Here are data on the number of websites blocking their websites:


Here are the data:
Bot name | To count | Percentage | Bot operator |
---|---|---|---|
GPTBOT | 693639 | 0.5 | Openai |
Ccbot | 682861 | 0.49 | Widespread |
Amazonbot | 469086 | 0.34 | Amazon |
Bytespider | 461706 | 0.33 | Bytedance |
Google extended | 415821 | 0.3 | |
Claudebot | 393511 | 0.28 | Anthropic |
Anthropic-ai | 383176 | 0.27 | Anthropic |
Facebookbot | 361803 | 0.26 | Finish |
Omgili | 322502 | 0.23 | Webz.io |
Chatgpt-user | 310430 | 0.22 | Openai |
You have kore | 306385 | 0.22 | Cohere |
Claude-Web | 276411 | 0.2 | Anthropic |
Explosion | 258451 | 0.18 | Apple |
Meta-venerable agent | 245176 | 0.18 | Finish |
Embarrassment | 214488 | 0.15 | Embarrassment |
Diffbot | 213828 | 0.15 | Diffbot |
Timpot | 174434 | 0.12 | time |
Applers | 163148 | 0.12 | Apple |
OAI-SEARCHBOT | 110376 | 0.08 | Openai |
Webzo-Exteded | 100572 | 0.07 | Webz.io |
Meta-externalfetcher | 99993 | 0.07 | Finish |
Bot Kangaroo | 95056 | 0.07 | Kangaroo llm |
In times, clear blocks of AI bots
As you can see, AI bots are starting to be blocked by much more sites with the most commercial.


The number of AI bots increased more than twice in just over a year, from 10 in August 2023 to 21 in December 2024, more up-to-date participants on the market mean more bots who apply resources for website tanks.
Claudebot had the fastest development of every worm in the last year.


Here are the data:
Bot name | Growth % | Absolute growth |
---|---|---|
Claudebot | 32.67% | 0.85 |
Anthropic-ai | 25.14% | 0.67 |
Claude-Web | 20.66% | 0.54 |
Bytespider | 19.57% | 0.54 |
Chatgpt-user | 15.52% | 0.47 |
embarrassment | 15.37% | 0.4 |
GPTBOT | 13.38% | 0.53 |
You have kore | 12.45% | 0.32 |
Facebookbot | 11.71% | 0.32 |
Ccbot | 11.41% | 0.44 |
Amazonbot | 10.22% | 0.3 |
Google extended | 10.07% | 0.3 |
diffbot | 8.98% | 0.23 |
Omgili | 8.96% | 0.25 |
Explosion | 7.11% | 0.18 |
Meta-venerable agent | 5.90% | 0.15 |
OAI-SEARCHBOT | 2.17% | 0.06 |
Timpot | 0.01% | 0 |
Webzo-Exteded | -1.69% | -0.04 |
Applers | -3.32% | -0.09 |
Meta-externalfetcher | -4.32% | -0.11 |
Bot Kangaroo | -5.89% | -0.15 |
Final thoughts
It will be compelling to see how the block rate evolves, when more and more of these robots are starting to apply an increasing number of resources.
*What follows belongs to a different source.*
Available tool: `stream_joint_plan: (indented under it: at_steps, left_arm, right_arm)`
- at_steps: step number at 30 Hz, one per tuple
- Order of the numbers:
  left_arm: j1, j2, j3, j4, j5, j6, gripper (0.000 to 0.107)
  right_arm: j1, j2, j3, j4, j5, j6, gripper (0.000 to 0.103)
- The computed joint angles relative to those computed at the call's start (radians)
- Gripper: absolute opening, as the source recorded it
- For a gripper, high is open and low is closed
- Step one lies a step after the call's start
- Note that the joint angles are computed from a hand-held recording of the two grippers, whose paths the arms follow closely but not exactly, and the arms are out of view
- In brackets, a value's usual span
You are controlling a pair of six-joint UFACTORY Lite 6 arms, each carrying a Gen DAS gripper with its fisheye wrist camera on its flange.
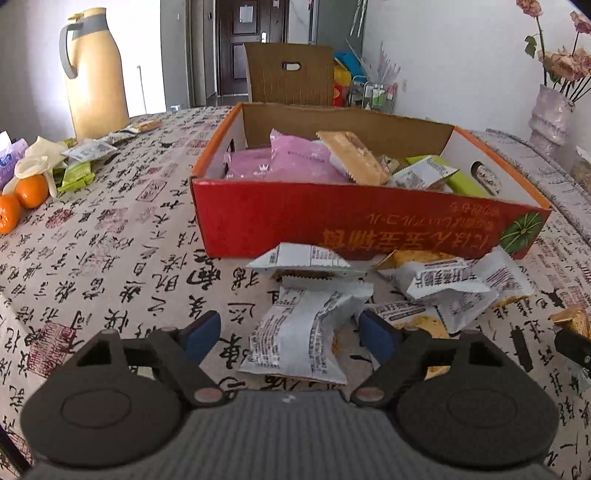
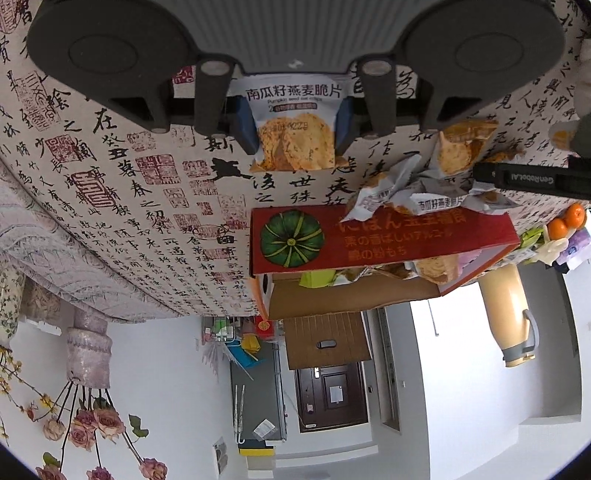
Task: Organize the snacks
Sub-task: 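Grasp a cookie packet with the right gripper while the left gripper grasps a white printed packet, then carry the white packet with the left gripper while the right gripper carries the cookie packet to the box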
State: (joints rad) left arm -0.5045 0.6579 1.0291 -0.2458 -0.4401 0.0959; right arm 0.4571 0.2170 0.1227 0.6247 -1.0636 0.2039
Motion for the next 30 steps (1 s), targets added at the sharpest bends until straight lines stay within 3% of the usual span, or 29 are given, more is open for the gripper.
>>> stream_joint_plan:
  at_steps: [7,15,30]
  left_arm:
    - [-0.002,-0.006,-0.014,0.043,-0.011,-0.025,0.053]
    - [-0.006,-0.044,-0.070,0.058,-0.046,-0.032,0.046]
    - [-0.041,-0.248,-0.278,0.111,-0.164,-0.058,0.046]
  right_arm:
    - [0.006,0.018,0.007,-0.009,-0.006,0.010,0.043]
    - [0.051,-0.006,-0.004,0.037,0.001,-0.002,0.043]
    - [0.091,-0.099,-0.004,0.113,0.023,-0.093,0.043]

Will they be able to fulfill this social contract with the owners of the site and send them more traffic, or will they decide to maintain this movement for themselves?
I think that if they go to the garden approach in the garden, more websites will block bots, and these systems will have to pay websites for access to their data, or bottles can end the breakthrough of websites and ignoring blocks. There were several reports about some and ignoring works.
What do you have Do you block them on your website or see value, enabling them to access? Let me know X Or LinkedIn.